Анри привычно клацал по клавиатуре компьютера и потому нас не заметил.
— Давай зайдем к Меркурьеву? — шепнула мне Степа.
Мне и самой хотелось узнать, что на уме у нашего, то есть Алининого, адвоката.
— Аристарх Бенедиктович, к вам можно? — постучала я в дверь его апартаментов.
— Войдите, — крикнул он из-за двери.
Мысленно я отметила, что Меркурьев не имеет обыкновения запираться. Он сидел в кресле напротив двери, при этом я не увидела в его руках ни книги, ни газеты, и телевизор был выключен. Все выглядело так, будто он только нас и ждал.
— Аристарх Бенедиктович, вы были у Ярославы? — с порога спросила я.

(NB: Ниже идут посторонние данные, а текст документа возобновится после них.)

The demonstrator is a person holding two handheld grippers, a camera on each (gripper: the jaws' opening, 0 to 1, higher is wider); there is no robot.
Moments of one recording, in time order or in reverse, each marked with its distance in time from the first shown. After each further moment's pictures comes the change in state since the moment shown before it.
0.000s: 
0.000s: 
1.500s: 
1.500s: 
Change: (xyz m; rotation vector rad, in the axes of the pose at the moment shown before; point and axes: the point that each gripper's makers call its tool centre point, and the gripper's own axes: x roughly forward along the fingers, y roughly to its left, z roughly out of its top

— Да. Вас интересует, когда она прилетела во Францию? В день убийства. Теоретически она могла приехать в Арль и убить Ольгу. Но для этого ей нужно было сесть на самолет, долететь до Марселя или Экс-Прованса, или гнать по шоссе со скоростью около двухсот километров в час, что, собственно, тоже реально. Но она утверждает, что поселилась в парижской гостинице и все дни до приезда сюда бродила по Парижу.
— Вы ей верите?
— Верить я должен только своей подзащитной.
Его ответ меня удовлетворил, а так же вселил некоторые надежды на то, что нам удастся оправдать Алину.

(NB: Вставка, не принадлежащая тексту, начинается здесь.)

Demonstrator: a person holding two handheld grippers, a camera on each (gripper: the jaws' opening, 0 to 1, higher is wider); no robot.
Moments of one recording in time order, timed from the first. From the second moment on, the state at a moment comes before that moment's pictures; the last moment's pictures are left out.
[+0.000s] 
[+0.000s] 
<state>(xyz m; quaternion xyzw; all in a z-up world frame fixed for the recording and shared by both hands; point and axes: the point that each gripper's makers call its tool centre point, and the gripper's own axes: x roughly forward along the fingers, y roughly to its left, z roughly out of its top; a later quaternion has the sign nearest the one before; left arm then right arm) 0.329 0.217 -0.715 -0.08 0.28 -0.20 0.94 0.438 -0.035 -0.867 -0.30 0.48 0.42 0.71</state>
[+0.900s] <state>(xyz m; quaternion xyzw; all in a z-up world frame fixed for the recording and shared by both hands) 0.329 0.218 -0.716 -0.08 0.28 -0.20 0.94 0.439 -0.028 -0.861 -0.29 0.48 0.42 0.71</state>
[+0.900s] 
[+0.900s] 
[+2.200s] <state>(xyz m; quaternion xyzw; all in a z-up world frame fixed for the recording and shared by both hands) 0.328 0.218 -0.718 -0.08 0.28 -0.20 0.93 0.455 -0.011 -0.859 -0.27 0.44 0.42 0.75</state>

— Это хорошо. А следственного эксперимента Ярослава не испугалась?
— Представьте, нет.
— Да уж, — протянула Степа. — А как вы объясните, что следственного эксперимента не будет?
— Да почему не будет?
Я почувствовала, как мои глаза вылезают из орбит.
— А разве история со свидетелем, старушкой из соседнего отеля, не выдумка?

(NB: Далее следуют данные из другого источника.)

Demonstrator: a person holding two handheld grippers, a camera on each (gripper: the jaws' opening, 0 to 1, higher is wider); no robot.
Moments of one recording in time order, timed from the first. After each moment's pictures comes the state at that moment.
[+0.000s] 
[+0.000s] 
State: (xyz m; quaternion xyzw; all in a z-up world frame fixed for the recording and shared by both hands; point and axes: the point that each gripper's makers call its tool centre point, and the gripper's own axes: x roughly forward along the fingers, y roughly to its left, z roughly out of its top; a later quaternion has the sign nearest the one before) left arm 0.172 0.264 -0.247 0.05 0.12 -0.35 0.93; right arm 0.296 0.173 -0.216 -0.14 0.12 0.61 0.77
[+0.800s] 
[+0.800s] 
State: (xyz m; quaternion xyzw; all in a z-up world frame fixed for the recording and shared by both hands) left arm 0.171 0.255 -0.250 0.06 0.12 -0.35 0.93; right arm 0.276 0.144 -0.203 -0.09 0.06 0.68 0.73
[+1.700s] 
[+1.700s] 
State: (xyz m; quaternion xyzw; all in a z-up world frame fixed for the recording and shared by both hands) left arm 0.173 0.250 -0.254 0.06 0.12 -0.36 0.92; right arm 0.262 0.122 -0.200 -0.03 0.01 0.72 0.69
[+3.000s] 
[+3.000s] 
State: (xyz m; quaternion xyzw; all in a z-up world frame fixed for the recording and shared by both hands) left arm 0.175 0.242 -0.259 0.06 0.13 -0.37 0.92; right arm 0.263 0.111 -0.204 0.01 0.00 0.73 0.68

— Старушки нет, но ведь об этом подозреваемые не знают? Вы ведь ничего лишнего им не сболтнули?
— Нет, только то, о чем вы просили сказать, — заверила я его.
— Аристарх Бенедиктович, а можно узнать, как продвигается ваше расследование? — спросила Степа. — Мы разговаривали с Куропаткиным. Нам показалось, что вы взяли под подозрение и Орлова, у которого вроде бы имеется алиби.
— Помните фильм «Место встречи изменить нельзя»? Когда Глеб Жеглов говорит Шарапову, что у подозреваемого есть алиби, если тот на момент преступления находился рядом с ним, Жегловым. Так же с Орловым: его алиби пока не подтверждено. Капельницу ему поставили днем, а Ольгу убили вечером, в районе десяти часов. Вернуться в гостиницу можно вполне незаметно. Анри — охранник никакой. В конце концов, можно влезть в окно.
— Мы, кстати, тоже решили проверить алиби Орлова, — поделилась Степа. — Хотим вечерком пройтись к клинике.
— Не стоит, — мотнул головой Меркурьев, — я там сегодня уже был.
— И что? Удалось что-то узнать?
— Кое-что, но всему свое время, — заинтриговал нас адвокат. — Если у вас ко мне больше ничего нет, то не задерживаю. Простите, я хотел бы собраться с мыслями.